▶ **EXERCISE BRIEF**
Check each line of the listing for the string "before", then state how many lines have it. Only the number is wanted.
DATASET EXTRACT Start Marker
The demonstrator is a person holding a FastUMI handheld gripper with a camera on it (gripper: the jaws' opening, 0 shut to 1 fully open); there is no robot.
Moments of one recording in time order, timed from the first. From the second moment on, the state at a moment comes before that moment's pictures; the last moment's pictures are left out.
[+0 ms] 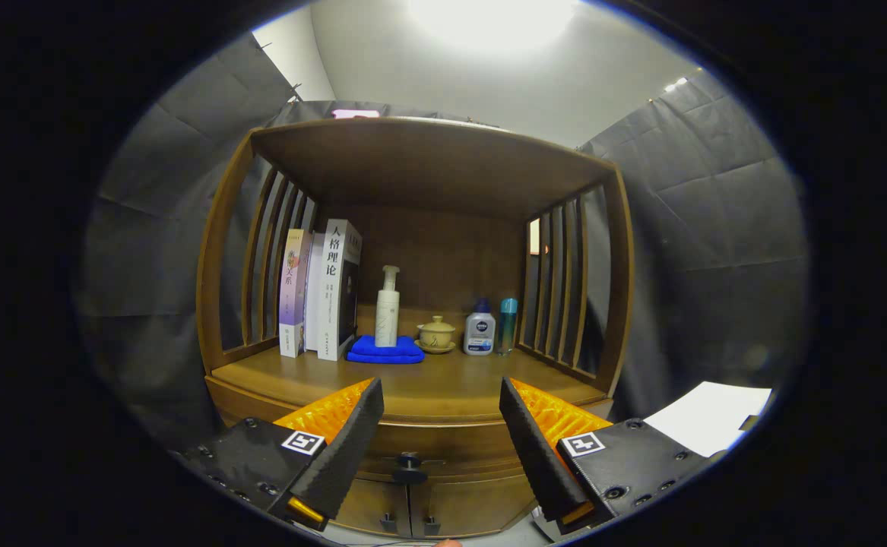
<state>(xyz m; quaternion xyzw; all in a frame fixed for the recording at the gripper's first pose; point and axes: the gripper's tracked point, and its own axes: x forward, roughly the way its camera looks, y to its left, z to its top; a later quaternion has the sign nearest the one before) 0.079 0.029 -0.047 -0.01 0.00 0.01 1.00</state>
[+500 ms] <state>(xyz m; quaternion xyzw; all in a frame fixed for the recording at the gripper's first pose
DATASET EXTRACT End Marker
▶ **ANSWER AREA**
2